DEAR DIARY
Monday, January 17, 2005
This sunrise I awoke in the company of thought of someone that I had shared most the morning in delightful conversation with, and at envisage of her how I smiled and recalled the laughs we shared and how I foreseen her inviting smile pleasing I to smile in return. The delight she is, and a friend I wish to grow close to and unlock the internal truths that are so mysteriously hidden within her. Already now she bares proof of purities, delicacies, beauty and delight for how well refined she is; how she interests me, enchants me and now I shall await her company with anticipation and excite.
DEAR DIARY:
Saturday, January 15th 2005
Atmosphere so resonant I avow I have the sense of hearing whispers strengthening across the flurry of snow from miles away, and how it is now that I wish the snow fairy had not granted me my wish. Hours have been exhausted in constructing a pathway from my front door to the street and how my arms are now fatigued and ineffectual that I feel like “Gumby”. Nevertheless the conditions here are characterless to that of the harrowing desolate seas as of recently, thus I shall consider myself lucky and make a start of my day with a smile and a thought and prayer of and for those whom are less fortunate.
DEAR DIARY:
Wednesday, December 01, 2004
Never give all the heart, for love
Will hardly seem worth thinking of
To passionate woman if it seem
Certain, and they never dream
That it fades out from kiss to kiss;
For everything that’s lovely is
But a brief, dreamy, kind delight.
O never give the heart outright,
For they, for all smooth lips can say,
Have given their hearts up for the play.
And who can play it well enough
If deaf and dumb and blind with love?
He that made this knows all the cost,
For he gave all his heart and lost.
- December 1905 W. B. Yeats
DEAR DIARY:
Monday, November 29, 2004
Again chilled and no snow, saddening and had a short talk with someone who means ever so much to me. Dismayed and upset at my own self for I feel I may have caused her some heartache in our stunted talk, and for that I am hurt for I promised to never be the one to cause a tear. Guess falling into such melancholy I accepted the belief of what better place to bide my time then in darkness, and how no darker a place is there then here. The remnant that I write is too personal to share….

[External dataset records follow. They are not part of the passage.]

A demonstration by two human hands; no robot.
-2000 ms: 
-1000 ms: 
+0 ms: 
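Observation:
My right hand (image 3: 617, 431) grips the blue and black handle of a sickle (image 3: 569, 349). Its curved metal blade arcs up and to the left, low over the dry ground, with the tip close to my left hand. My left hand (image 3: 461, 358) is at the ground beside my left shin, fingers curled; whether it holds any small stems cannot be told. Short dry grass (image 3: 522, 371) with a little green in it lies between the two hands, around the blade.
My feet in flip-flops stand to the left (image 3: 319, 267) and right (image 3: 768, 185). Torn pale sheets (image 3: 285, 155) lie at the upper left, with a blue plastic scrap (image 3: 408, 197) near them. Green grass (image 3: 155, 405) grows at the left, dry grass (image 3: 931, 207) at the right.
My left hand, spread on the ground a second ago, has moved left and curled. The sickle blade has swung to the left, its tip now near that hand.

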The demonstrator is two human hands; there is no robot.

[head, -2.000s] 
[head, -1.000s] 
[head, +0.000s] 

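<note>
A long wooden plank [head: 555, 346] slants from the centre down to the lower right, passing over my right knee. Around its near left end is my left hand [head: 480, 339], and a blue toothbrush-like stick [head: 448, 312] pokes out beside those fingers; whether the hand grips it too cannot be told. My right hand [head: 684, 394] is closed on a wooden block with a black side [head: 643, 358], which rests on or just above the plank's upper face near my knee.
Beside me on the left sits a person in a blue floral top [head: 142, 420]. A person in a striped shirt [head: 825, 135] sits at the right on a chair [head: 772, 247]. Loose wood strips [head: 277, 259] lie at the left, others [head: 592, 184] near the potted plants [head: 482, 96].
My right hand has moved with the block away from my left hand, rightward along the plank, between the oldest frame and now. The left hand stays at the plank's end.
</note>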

"Anne Rice only got it half right"
DEAR DIARY:
Thursday November 24th 2004,
Chilled today, almost a full moon…. It creeps through the thin blanket of clouds that try to keep it from me, and the madness that skulks about beneath my outer shell. It’s less then deep, tis near the surface, as I for a second time was upset today. The first time when I awoke, as still there is no snow. Past while I have been yearning for it, for I desire to build a snowman and call him Frosty Boo. He’ll have frosty toes and yes a button nose therefore I ask the snow fairy if there be one to let it snow…please? As when it’s glacial like this I rather there be evidence of snowfall then to catch sight of trees without the crystalline epilates blanketing their branches, and shimmering like tiny diamonds equal to that of the stars above. Disappointing really, saddening and depressing.
My second upset of the day was disentangling Christmas lights, how is it I ask that no matter how precautious you are at placing them away at end of Holiday Season, by time next Season comes upon you they are an entangled (use of bad language here) mess? I affirm there are lil’ gnomes or something that understand my displease and are set out to upset me. However I have my “Eggy Nog”, and such has been of assistance at settling my mental strain, somewhat, at least for now.